From the data, copy out every line in which the word "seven" appears.

[[ Records supplied, beginning ]]

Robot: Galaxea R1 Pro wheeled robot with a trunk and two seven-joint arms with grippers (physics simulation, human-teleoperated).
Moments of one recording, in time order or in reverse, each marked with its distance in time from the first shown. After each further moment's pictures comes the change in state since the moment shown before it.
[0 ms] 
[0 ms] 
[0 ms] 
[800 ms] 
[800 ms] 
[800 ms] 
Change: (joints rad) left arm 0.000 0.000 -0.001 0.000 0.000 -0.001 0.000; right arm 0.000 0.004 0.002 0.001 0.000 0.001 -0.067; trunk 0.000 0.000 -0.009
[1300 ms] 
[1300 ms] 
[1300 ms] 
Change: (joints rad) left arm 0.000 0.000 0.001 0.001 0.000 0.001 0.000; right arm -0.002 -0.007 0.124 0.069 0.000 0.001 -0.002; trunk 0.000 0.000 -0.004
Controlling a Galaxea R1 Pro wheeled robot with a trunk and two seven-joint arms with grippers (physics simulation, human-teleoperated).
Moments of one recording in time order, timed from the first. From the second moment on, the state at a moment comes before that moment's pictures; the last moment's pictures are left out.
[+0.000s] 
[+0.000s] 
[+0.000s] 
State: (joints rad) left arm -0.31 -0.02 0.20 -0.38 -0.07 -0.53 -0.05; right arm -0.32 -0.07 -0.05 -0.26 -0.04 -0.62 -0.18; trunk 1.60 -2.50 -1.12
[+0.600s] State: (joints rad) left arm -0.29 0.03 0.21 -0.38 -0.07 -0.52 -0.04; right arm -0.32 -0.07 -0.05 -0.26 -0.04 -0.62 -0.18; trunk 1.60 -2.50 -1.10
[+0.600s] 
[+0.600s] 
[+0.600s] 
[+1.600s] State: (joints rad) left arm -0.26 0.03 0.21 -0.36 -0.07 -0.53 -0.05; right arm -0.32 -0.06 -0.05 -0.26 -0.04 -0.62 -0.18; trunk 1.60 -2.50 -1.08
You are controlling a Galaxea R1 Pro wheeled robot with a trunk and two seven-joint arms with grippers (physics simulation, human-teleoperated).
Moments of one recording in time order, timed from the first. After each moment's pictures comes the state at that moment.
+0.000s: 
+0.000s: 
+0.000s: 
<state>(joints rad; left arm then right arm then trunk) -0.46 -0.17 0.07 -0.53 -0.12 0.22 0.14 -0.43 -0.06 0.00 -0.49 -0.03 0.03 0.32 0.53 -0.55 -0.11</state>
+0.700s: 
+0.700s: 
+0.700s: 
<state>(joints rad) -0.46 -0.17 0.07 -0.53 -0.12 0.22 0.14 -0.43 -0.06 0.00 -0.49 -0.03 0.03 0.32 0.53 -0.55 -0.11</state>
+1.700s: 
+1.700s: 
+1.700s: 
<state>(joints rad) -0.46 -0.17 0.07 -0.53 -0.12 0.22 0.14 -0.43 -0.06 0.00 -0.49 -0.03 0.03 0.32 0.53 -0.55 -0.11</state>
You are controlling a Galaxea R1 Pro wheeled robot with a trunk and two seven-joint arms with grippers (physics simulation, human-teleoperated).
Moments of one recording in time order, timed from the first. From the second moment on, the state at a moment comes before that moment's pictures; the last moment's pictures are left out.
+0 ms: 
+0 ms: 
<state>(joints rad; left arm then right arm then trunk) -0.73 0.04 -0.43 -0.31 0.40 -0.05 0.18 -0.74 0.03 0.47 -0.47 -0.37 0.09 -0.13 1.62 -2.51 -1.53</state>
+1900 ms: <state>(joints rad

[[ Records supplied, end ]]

## Your response
Robot: Galaxea R1 Pro wheeled robot with a trunk and two seven-joint arms with grippers (physics simulation, human-teleoperated).
Controlling a Galaxea R1 Pro wheeled robot with a trunk and two seven-joint arms with grippers (physics simulation, human-teleoperated).
You are controlling a Galaxea R1 Pro wheeled robot with a trunk and two seven-joint arms with grippers (physics simulation, human-teleoperated).
You are controlling a Galaxea R1 Pro wheeled robot with a trunk and two seven-joint arms with grippers (physics simulation, human-teleoperated).

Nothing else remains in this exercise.